§ **Exercise brief**: Every line of the data is to be retyped exactly.
[Data shown — start]
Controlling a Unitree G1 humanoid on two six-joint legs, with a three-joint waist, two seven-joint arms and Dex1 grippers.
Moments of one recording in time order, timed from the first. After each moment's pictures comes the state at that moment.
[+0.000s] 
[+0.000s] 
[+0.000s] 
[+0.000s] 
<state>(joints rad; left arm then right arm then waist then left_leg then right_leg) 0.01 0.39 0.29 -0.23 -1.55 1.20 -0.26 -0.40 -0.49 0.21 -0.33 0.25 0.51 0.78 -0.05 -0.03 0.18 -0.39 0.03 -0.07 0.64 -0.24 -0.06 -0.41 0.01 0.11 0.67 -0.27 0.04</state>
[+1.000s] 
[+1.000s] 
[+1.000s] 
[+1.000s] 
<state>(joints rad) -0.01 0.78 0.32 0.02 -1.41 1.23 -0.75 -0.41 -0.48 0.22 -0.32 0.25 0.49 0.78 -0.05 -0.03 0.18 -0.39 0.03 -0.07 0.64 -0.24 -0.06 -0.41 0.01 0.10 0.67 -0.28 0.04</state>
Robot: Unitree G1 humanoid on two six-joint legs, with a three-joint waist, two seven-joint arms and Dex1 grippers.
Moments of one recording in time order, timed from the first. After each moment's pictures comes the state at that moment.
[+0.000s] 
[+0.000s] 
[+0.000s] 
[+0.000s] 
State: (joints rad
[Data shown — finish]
§ **Your response**:
Controlling a Unitree G1 humanoid on two six-joint legs, with a three-joint waist, two seven-joint arms and Dex1 grippers.
Moments of one recording in time order, timed from the first. After each moment's pictures comes the state at that moment.
[+0.000s] 
[+0.000s] 
[+0.000s] 
[+0.000s] 
<state>(joints rad; left arm then right arm then waist then left_leg then right_leg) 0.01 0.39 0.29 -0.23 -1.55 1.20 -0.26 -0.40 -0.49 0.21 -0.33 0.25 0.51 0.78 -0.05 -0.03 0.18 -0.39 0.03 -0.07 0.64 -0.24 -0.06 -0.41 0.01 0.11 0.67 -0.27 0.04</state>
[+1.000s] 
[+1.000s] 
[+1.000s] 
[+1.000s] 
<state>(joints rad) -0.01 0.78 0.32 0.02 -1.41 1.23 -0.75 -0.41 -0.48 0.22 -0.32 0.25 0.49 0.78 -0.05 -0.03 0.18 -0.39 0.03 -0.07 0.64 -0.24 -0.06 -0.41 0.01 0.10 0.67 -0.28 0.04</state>
Robot: Unitree G1 humanoid on two six-joint legs, with a three-joint waist, two seven-joint arms and Dex1 grippers.
Moments of one recording in time order, timed from the first. After each moment's pictures comes the state at that moment.
[+0.000s] 
[+0.000s] 
[+0.000s] 
[+0.000s] 
State: (joints rad

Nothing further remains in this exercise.